Certain states and cities contribute disproportionately to total sales, suggesting strong regional markets and potential areas for expansion or increased marketing support.
Variability in sales across time and location suggests the need for flexible inventory, staffing, and promotional planning.
Allocate inventory, staffing, and marketing resources to high-performing stores to protect and grow core revenue streams.
Investigate operational issues (assortment, staffing, local market conditions) and implement targeted interventions.

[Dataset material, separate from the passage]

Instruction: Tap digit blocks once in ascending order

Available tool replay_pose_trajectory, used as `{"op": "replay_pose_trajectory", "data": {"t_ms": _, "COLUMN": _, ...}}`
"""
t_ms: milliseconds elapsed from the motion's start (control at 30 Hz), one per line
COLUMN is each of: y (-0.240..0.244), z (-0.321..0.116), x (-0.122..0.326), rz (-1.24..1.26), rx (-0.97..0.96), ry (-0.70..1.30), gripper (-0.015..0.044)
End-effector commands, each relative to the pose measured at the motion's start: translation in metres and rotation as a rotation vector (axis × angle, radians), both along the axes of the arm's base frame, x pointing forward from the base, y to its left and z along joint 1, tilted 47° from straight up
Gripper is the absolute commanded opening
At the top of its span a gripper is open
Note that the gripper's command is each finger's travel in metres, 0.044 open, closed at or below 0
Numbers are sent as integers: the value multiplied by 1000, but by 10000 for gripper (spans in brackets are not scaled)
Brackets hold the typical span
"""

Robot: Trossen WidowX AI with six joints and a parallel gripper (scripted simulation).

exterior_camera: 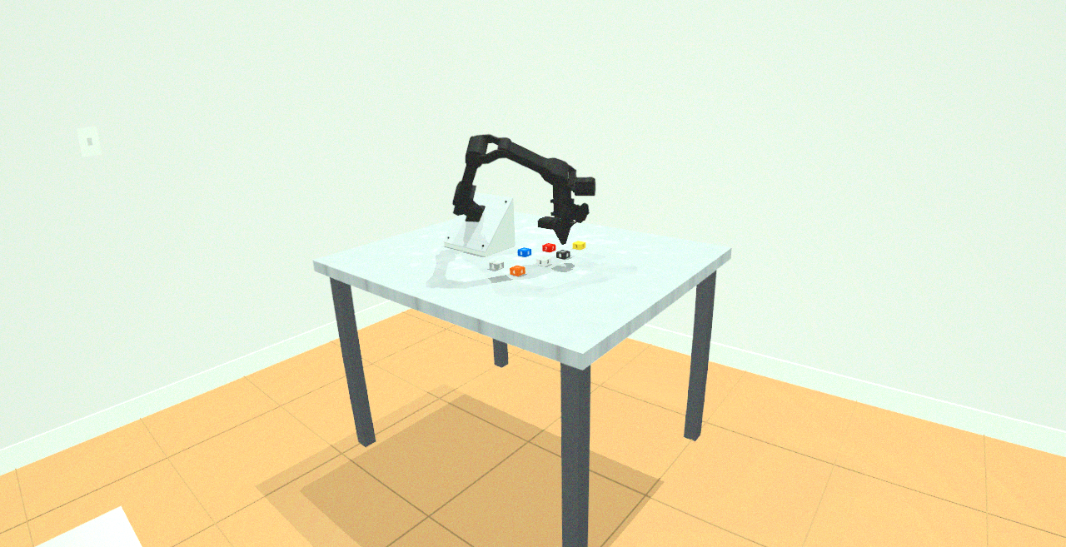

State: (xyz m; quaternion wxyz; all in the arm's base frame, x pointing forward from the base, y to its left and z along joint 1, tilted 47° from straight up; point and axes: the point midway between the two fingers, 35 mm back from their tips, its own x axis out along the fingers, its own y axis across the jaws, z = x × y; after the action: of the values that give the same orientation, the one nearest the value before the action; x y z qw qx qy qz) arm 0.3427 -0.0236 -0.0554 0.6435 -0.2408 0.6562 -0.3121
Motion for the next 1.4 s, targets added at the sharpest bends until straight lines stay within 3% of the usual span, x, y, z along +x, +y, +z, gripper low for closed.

Expand promotional efforts and market development in top-performing regions; consider strategic adjustments in low-performing regions.
Use monthly/quarterly trends to guide budgeting and forecasting, while using weekly monitoring to respond to short-term changes.
If revenue is highly concentrated in a few stores/regions, develop risk-mitigation plans such as diversifying markets and strengthening mid-tier stores.